Paper-
Antisocial Behavior in Online Discussion Communities Justin Cheng, Cristian Danescu-Niculescu-Mizil, Jure Leskovec.
Summary-
The paper explores the characteristics of “antisocial” users, i.e. trolls, online bullies, etc., by creating a category of users called FBUs (Future Banned Users), and tries to distinguish their habits from NBUs (Never Banned Users). It finds that FBUs do not write in tune with the rest of the discourse, write more incomprehensibly, and express more negative emotion than NBUs. Furthermore, it builds a model to try and predict whether a user will be banned, based on features like the post content, frequency, community interaction and moderator interaction. The results are presented quantitatively.
Reflection-
Firstly, the paper seems limited in its choice of source websites for data gathering. It selects only 3, CNN, Breitbart News, and IGN. Its results could be augmented by similar analyses done on other websites, or on a large diverse set of source websites at once.
CNN is a news organization with a left-wing bias (Source), Breitbart news is an extremely right-wing biased website (Source), while IGN being a gaming website, can be thought of as politically neutral. It may be a coincidence, but IGN has the best average cross-domain generalizability for the user banning prediction system. This might suggest that political leanings may have some effect on either generalizability outside the source website, as the politically neutral source generalizes the best.
The paper questions, quite early on, about whether negative community interaction to antisocial behavior encourages or discourages continuation of that behavior, and finds that it actually exacerbates the problem. There are clear parallels between this finding, and certain studies on the effectiveness of the prison system, where “correctional” facilities do nothing to actually steer criminals away from their previous life of crime once they are released from prison.
The paper tries to compare the behavioral patterns of FBUs against NBUs, but through a process called “matching”, they only select NBUs who have the same posting frequency as FBUs. It is worth noting that this frequency is 10 times the posting frequency of regular users, so NBUs themselves may have anomalous usage patterns, or might be a special subset of users. Despite the paper’s claims that this selection choice gives better results, it might be useful to balance this out by collecting the same statistics about a third additional set of random users.
Moreover, the paper claims that FBUs, despite not contributing anything positive to the discussion, receive many more replies on their comments. The parallel to this is news shows with sensationalized, inflammatory news, or deliberately incendiary news panel guests, where the panel discussion does not enlighten the viewers to the issue, but the ensuing argument attracts a large viewership.
The predictive model that the authors create, could be augmented with other features, like post time data, login/logout times, and data about frequency and duration of personal messages between antisocial users and other community users. I suspect that anti-social users would have a number of short, high volume personal message exchanges with other users (maybe an argument with users who were angry enough to personally message the antisocial individual), but not many sustained long-term exchanges with other users.
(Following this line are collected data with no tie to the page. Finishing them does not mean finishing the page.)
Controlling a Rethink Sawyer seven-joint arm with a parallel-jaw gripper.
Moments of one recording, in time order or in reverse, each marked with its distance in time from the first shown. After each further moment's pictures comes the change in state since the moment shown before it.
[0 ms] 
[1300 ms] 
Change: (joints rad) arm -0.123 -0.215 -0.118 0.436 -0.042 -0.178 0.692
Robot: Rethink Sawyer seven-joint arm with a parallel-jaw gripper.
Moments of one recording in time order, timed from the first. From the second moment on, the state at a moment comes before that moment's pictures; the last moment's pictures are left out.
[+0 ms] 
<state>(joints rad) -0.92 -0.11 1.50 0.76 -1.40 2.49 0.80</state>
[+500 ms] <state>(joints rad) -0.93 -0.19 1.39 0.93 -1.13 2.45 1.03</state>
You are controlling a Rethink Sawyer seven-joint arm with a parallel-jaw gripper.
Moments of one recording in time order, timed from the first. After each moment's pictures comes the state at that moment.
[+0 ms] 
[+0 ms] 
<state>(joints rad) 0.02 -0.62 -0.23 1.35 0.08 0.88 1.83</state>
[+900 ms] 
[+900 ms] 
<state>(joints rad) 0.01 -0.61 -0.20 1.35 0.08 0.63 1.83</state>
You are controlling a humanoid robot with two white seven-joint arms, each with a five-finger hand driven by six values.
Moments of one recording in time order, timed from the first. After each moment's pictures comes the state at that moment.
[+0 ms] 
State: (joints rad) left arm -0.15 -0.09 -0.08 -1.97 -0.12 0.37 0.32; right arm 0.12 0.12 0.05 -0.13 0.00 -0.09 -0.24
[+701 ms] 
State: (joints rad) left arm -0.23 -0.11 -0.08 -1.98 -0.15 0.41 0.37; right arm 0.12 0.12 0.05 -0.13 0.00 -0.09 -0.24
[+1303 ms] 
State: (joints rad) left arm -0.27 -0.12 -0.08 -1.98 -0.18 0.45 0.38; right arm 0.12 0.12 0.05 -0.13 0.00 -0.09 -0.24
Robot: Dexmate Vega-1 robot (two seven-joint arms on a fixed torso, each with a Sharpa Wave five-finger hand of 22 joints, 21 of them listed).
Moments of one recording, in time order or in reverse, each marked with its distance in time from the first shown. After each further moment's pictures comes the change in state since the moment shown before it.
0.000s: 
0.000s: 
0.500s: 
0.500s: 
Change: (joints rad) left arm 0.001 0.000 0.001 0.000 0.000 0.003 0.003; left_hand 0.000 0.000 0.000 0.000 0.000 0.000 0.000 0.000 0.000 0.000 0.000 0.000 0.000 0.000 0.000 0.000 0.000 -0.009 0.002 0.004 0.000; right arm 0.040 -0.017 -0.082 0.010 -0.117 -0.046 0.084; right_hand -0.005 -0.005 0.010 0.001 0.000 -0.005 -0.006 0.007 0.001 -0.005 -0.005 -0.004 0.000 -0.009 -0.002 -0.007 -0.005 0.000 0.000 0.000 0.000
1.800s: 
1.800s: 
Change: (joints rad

The predictive model, as the paper mentions, could be something more powerful/expressive than a simple piecewise linear model, like a neural network or an SVM.
Lastly, the predictive model, if implemented in real world systems to ban potentially antisocial users, has some problems. Firstly, as the paper briefly mentions, it raises an interesting question about whether we should give these “antisocial” users the benefit of the doubt, and whether it is okay for an algorithm to pre-emptively ban someone, before society (in this case the moderators or the community) has decided that time has come for them to be banned (as is the case in today’s online and real world systems).